Harley, la serie del cuore (a due cilindri)

Il 1903 è l'anno di nascita del mito. Quando l'ambizione tutta moderna di trasformare una semplice bicicletta in un veicolo a motore porrà le basi per quella leggenda in cui noi biker siamo ancora totalmente immersi.

Immaginiamo cosa potesse essere Milwaukee, Wisconsin, all'inizio del secolo scorso. Case, artigiani, un'università e soprattutto tanta campagna. Ma il Novecento è soprattutto il tempo delle invenzioni e del definitivo ingresso nell'era della meccanica e dell'industrializzazione. Qui due ragazzi, Arthur Davidson e Bill Harley amici fin dall'infanzia, sognano di creare una moto diversa da tutte le altre, un mezzo potente in grado di trainare un trattore e di vincere le gare di velocità. Sono persone umili, non hanno abbastanza denaro, le famiglie osteggiano il loro progetto folle e visionario, anche se in città ci sono già dei competitor agguerriti.

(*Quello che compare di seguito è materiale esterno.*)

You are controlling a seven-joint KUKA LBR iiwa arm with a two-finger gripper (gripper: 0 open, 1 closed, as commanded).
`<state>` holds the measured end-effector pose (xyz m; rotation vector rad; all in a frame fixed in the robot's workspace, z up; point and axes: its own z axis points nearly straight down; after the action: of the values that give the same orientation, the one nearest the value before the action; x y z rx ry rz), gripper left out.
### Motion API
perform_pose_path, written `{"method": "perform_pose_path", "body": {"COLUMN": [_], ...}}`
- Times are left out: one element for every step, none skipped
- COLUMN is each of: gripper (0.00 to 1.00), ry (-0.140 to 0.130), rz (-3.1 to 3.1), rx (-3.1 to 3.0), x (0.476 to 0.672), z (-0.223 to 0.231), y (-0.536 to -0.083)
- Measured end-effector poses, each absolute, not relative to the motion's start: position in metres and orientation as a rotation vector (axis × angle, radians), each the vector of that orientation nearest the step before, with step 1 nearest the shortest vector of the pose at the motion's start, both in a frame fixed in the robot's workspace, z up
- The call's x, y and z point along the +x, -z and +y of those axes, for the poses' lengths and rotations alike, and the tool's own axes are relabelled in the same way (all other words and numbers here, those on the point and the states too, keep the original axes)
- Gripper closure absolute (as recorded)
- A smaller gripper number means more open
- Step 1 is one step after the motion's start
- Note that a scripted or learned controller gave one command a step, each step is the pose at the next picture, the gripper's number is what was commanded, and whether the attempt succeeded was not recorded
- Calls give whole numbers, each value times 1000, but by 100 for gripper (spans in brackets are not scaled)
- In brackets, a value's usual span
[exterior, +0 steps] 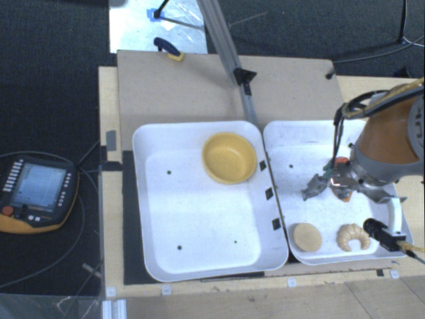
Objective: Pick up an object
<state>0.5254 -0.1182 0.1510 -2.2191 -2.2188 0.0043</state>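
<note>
The gripper [327,184] hangs over the middle of the right bin [299,138], and nothing is seen held in it; I cannot tell if it is open or closed. The nearest things to pick are in the same bin, at its front edge, below the gripper in the camera view. A round pale bun [307,236] lies near the front left corner. A small croissant [353,237] lies just beside it to the right, not touching it. Both are apart from the gripper, with bare white floor between. A yellow bowl [230,157] stands upright in the left bin [159,244], at its far right corner, close to the wall that divides the two bins and well apart from the gripper. Nothing lies between the gripper and the bun or the croissant. The arm [390,138] comes in from the right, its orange band above the wrist, and bends down into the right bin. A teach pendant [34,193] lies on the dark floor at the left, far from the bins.
</note>
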Motion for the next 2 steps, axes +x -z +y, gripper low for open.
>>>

Non resta che scrivere a Walther, il fratello di Davidson, la cui casa è stata espropriata da arroganti costruttori, per farsi aiutare. E lui investe tutto quello che ha perché ci crede davvero, anzi sarà proprio lui a voler guidare la moto nelle prime sfide.

Un'epopea bellissima che racchiude il sogno americano, costellata di difficoltà, fallimenti, abbandoni, ripensamenti, dolore fino al trionfo. Soprattutto racconta le origini della moto, che a distanza di 113 anni non ce ne vogliano giapponesi, italiani, tedeschi e inglesi - resta la più bella e la più famosa del mondo.

Quando questi tre ragazzi vedono materializzarsi la loro utopia con l'allestimento della nuova officina e lo svelarsi del marchio Harley Davidson, chiunque abbia un cuore a due cilindri non potrà che commuoversi. Perché fin dai primordi, questa moto ha un'anima in grado di battere le ben più titolate Indian.

Harley and The Davidsons è la mini serie in tre puntate, trasmessa in queste settimane su DMAX (canale 52 digitale terrestre) che gli appassionati delle due ruote attendevano. Asciutta, senza la retorica biker e il cuoio nero di Sons of Anarchy, mette comunque in luce quella diversa filosofia di vita che è alla base di ogni harlista dallo spirito libero, ribelle e selvaggio. L'edizione italiana, dopo il gran successo americano, è introdotta dal commento di Max Pezzali, che all'Harley ha tributato più di un omaggio sentimentale. Molto bravi gli attori protagonisti: Michiel Hiusman e Bugg Hall sono i fratelli Davidson, Robert Aramayo interpreta Bill Harley.

Nonostante la bella stagione volga al termine, dopo Harley and The Davidsons il nostro fedele ferro ha ancora voglia di scorrazzare per le strade, a rinverdire i fasti di un'epica davvero intramontabile.